Task instructions: From the line that contains "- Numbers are" through the line that contains "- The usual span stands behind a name", output every line of the listing below exactly and leave out all the rest.

Provided records:
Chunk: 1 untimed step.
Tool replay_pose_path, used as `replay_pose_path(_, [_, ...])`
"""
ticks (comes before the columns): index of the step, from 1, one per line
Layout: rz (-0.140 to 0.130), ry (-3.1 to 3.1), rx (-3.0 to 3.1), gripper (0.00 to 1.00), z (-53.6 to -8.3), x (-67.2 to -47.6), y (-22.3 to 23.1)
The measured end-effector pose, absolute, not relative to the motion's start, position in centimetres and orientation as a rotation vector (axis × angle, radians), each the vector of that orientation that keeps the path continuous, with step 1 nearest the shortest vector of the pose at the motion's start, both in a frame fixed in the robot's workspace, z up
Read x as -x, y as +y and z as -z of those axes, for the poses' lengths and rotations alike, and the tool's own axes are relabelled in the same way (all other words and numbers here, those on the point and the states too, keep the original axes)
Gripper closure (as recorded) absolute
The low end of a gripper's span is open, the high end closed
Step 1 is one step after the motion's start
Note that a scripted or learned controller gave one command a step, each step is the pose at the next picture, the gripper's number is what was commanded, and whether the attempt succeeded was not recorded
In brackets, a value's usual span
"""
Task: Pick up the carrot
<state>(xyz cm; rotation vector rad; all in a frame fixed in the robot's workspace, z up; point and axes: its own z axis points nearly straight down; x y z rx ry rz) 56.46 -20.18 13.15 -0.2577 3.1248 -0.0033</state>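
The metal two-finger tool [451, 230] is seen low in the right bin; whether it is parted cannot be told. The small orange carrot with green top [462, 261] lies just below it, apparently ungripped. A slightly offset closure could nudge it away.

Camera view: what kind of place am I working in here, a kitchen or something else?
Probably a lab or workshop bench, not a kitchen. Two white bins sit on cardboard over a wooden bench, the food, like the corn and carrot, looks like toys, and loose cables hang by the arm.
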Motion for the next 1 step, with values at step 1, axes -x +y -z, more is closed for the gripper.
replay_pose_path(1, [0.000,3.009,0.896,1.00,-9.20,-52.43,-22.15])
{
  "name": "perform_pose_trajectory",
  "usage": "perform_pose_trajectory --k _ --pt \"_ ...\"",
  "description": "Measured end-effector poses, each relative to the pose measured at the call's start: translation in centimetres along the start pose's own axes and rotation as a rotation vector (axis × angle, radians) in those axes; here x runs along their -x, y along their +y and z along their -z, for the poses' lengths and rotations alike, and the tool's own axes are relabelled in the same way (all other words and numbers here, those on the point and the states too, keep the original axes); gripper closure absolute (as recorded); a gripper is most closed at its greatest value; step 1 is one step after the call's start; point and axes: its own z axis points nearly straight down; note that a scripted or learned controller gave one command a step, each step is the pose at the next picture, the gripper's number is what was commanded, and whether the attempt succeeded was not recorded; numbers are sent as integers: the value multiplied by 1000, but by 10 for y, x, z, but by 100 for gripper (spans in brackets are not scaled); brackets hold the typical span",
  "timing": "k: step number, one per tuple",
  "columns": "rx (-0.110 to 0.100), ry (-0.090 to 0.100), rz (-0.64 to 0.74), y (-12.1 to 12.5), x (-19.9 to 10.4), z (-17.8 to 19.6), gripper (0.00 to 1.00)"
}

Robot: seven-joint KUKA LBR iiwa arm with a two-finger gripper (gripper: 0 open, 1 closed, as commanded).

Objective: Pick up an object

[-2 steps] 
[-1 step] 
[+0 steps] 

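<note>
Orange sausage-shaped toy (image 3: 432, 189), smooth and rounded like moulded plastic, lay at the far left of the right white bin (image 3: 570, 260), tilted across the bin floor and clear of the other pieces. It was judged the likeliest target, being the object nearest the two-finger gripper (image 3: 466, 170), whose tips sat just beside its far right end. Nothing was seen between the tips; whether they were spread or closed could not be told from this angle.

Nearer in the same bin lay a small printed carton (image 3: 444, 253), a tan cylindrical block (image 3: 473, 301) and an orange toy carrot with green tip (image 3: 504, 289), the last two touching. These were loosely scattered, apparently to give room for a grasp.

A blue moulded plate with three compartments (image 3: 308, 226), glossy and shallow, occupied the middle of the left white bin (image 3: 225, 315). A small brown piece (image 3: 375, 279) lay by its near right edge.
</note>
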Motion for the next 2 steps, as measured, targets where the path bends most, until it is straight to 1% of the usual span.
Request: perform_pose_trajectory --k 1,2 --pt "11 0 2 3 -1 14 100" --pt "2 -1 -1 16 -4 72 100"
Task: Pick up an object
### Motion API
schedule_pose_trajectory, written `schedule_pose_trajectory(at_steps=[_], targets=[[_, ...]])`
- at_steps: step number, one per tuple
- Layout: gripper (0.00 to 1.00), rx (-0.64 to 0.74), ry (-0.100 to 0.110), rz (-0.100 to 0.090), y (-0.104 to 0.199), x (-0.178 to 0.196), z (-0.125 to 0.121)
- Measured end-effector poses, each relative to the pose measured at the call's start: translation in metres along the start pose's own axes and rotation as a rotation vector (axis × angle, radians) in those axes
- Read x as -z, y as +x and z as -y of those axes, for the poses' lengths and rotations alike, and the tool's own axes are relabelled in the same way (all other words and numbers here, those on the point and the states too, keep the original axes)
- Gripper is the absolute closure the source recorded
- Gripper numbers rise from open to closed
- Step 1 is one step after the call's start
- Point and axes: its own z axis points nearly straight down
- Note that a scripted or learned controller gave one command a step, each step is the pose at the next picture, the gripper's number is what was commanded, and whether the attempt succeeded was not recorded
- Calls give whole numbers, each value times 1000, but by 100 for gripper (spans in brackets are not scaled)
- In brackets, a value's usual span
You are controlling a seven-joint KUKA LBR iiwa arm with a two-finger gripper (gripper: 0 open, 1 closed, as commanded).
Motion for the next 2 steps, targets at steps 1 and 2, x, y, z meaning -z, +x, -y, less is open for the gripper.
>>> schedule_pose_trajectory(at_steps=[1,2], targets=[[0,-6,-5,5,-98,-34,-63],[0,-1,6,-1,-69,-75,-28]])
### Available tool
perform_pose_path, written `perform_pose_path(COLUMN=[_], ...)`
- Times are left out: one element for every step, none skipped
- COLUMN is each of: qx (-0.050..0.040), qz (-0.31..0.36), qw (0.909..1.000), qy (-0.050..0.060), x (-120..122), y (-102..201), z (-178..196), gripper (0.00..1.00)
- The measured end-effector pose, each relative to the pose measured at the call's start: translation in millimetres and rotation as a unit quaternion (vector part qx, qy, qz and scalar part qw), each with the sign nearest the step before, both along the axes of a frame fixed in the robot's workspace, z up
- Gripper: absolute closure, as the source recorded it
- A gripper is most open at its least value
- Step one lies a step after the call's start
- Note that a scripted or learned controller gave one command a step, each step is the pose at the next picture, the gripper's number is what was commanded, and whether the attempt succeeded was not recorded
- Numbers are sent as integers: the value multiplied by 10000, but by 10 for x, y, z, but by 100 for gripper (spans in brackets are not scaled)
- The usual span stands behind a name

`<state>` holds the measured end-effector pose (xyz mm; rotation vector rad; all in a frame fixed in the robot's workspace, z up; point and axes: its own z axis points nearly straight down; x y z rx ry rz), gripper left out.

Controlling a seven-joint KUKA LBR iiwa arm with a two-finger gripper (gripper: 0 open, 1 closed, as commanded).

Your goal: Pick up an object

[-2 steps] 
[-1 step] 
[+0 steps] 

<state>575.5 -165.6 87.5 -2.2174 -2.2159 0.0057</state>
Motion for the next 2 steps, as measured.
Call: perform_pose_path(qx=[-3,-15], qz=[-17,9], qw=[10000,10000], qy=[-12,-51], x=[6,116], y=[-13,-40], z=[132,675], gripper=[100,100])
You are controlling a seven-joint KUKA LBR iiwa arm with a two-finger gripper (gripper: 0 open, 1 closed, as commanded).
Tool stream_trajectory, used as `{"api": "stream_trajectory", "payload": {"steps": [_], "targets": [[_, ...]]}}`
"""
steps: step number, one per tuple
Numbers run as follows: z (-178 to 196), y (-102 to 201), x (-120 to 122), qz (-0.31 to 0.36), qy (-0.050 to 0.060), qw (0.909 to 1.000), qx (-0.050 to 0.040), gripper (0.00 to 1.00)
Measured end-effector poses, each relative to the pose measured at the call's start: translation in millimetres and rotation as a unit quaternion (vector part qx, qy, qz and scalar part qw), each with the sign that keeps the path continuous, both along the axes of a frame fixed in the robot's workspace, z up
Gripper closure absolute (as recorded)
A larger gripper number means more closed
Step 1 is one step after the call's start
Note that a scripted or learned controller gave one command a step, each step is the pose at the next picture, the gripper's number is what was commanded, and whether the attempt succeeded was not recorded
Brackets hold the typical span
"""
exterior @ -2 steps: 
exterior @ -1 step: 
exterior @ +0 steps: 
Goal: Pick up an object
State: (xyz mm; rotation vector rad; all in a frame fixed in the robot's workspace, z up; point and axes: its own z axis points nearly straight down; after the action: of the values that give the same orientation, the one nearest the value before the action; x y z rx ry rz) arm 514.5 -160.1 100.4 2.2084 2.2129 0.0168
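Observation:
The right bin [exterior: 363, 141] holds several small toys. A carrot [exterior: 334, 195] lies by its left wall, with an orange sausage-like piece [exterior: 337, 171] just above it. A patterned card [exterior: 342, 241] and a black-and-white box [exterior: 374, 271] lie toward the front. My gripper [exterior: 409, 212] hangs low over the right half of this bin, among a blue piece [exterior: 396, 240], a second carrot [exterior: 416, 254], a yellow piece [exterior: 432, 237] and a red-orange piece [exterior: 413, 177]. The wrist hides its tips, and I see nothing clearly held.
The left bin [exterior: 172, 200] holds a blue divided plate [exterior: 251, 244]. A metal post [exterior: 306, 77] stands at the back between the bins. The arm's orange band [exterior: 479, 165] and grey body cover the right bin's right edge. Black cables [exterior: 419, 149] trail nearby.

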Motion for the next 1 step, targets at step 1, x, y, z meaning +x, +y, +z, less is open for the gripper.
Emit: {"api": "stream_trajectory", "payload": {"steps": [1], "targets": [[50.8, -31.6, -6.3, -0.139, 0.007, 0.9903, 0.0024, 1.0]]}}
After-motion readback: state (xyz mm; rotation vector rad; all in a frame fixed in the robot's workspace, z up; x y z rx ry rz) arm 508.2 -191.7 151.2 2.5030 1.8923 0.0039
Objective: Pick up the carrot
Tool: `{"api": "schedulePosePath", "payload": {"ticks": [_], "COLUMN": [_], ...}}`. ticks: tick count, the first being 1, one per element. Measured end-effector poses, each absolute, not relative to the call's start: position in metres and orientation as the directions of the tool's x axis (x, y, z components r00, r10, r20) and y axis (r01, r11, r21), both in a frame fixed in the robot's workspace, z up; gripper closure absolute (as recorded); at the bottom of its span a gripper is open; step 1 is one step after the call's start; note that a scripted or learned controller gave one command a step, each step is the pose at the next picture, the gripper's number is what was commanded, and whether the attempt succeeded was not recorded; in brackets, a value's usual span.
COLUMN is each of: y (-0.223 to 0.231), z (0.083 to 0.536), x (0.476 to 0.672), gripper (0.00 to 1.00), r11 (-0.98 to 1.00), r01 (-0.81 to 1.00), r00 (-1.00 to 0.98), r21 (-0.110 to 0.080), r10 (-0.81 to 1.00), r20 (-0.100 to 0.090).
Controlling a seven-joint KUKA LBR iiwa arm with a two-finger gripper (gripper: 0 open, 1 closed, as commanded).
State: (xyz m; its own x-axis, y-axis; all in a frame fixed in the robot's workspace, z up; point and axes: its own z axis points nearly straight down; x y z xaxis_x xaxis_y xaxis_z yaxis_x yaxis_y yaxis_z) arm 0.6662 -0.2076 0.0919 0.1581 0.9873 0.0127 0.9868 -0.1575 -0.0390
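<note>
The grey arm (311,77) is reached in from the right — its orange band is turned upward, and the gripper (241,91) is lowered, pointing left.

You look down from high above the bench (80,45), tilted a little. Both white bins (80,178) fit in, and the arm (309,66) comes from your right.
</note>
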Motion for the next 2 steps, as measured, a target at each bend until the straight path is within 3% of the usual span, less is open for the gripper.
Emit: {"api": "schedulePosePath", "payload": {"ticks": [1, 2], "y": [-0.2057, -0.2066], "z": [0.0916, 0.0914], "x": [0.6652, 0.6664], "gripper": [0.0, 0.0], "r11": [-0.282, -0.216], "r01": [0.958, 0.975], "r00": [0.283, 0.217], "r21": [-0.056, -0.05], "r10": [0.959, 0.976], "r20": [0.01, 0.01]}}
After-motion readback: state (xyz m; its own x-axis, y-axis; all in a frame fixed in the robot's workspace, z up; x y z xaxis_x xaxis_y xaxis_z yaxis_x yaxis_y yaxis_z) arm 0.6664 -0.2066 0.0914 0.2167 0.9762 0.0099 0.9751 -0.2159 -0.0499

Answer to the exercise:
- Numbers are sent as integers: the value multiplied by 10000, but by 10 for x, y, z, but by 100 for gripper (spans in brackets are not scaled)
- The usual span stands behind a name

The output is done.